[Information supplied]:

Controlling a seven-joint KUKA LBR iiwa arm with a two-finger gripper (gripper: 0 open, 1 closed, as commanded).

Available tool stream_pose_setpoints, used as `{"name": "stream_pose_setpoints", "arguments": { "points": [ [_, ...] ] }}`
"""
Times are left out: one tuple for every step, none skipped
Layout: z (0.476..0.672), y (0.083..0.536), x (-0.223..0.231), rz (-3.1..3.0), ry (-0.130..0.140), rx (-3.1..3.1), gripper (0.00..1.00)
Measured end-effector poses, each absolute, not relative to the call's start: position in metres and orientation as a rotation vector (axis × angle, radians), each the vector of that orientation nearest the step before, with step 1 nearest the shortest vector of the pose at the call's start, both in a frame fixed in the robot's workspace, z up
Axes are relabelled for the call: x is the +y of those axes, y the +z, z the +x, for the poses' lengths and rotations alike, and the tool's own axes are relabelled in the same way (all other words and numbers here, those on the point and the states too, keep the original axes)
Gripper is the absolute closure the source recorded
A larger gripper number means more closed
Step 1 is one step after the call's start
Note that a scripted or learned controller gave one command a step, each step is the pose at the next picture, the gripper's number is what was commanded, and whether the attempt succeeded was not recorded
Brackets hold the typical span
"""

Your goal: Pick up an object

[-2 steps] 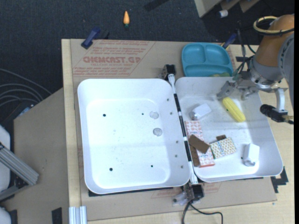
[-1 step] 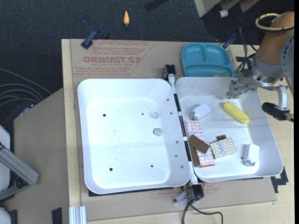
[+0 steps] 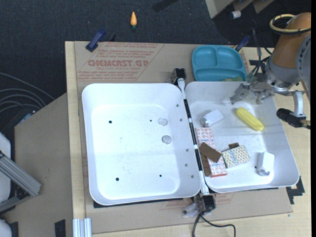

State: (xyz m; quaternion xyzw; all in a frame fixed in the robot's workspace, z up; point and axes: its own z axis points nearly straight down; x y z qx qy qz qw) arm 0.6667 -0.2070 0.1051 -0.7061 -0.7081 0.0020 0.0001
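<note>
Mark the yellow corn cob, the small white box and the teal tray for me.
corn cob [image 3: 250, 119]: camera view, middle of its yellow body.
white box [image 3: 213, 117]: camera view, its top face.
teal tray [image 3: 218, 63]: camera view, a bare compartment floor.

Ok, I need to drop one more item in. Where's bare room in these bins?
The left bin has a wide bare floor, apart from two small discs near its right wall. The right bin is crowded: white block, yellow corn, packets, white piece, with the claw over its back edge.
</note>
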Motion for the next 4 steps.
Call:
{"name": "stream_pose_setpoints", "arguments": {
  "points": [
    [0.651, 0.085, -0.184, -2.219, 0.001, -2.221, 0.0],
    [0.652, 0.095, -0.185, -2.221, 0.001, -2.223, 1.0],
    [0.652, 0.095, -0.185, -2.22, 0.001, -2.223, 0.0],
    [0.658, 0.085, -0.182, -2.223, 0.0, -2.223, 0.0]
  ]
}}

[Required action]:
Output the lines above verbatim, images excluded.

[Output of the task]:
Controlling a seven-joint KUKA LBR iiwa arm with a two-finger gripper (gripper: 0 open, 1 closed, as commanded).

Available tool stream_pose_setpoints, used as `{"name": "stream_pose_setpoints", "arguments": { "points": [ [_, ...] ] }}`
"""
Times are left out: one tuple for every step, none skipped
Layout: z (0.476..0.672), y (0.083..0.536), x (-0.223..0.231), rz (-3.1..3.0), ry (-0.130..0.140), rx (-3.1..3.1), gripper (0.00..1.00)
Measured end-effector poses, each absolute, not relative to the call's start: position in metres and orientation as a rotation vector (axis × angle, radians), each the vector of that orientation nearest the step before, with step 1 nearest the shortest vector of the pose at the call's start, both in a frame fixed in the robot's workspace, z up
Axes are relabelled for the call: x is the +y of those axes, y the +z, z the +x, for the poses' lengths and rotations alike, and the tool's own axes are relabelled in the same way (all other words and numbers here, those on the point and the states too, keep the original axes)
Gripper is the absolute closure the source recorded
A larger gripper number means more closed
Step 1 is one step after the call's start
Note that a scripted or learned controller gave one command a step, each step is the pose at the next picture, the gripper's number is what was commanded, and whether the attempt succeeded was not recorded
Brackets hold the typical span
"""

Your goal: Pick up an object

[-2 steps] 
[-1 step] 
[+0 steps] 

State: (xyz m; quaternion xyzw; all in a frame fixed in the robot's workspace, z up; point and axes: its own z axis points nearly straight down; x y z qx qy qz qw) arm 0.6667 -0.2070 0.1051 -0.7061 -0.7081 0.0020 0.0001
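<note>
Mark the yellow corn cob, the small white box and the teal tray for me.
corn cob [image 3: 250, 119]: camera view, middle of its yellow body.
white box [image 3: 213, 117]: camera view, its top face.
teal tray [image 3: 218, 63]: camera view, a bare compartment floor.

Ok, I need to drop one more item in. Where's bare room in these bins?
The left bin has a wide bare floor, apart from two small discs near its right wall. The right bin is crowded: white block, yellow corn, packets, white piece, with the claw over its back edge.
</note>
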Motion for the next 4 steps.
Call:
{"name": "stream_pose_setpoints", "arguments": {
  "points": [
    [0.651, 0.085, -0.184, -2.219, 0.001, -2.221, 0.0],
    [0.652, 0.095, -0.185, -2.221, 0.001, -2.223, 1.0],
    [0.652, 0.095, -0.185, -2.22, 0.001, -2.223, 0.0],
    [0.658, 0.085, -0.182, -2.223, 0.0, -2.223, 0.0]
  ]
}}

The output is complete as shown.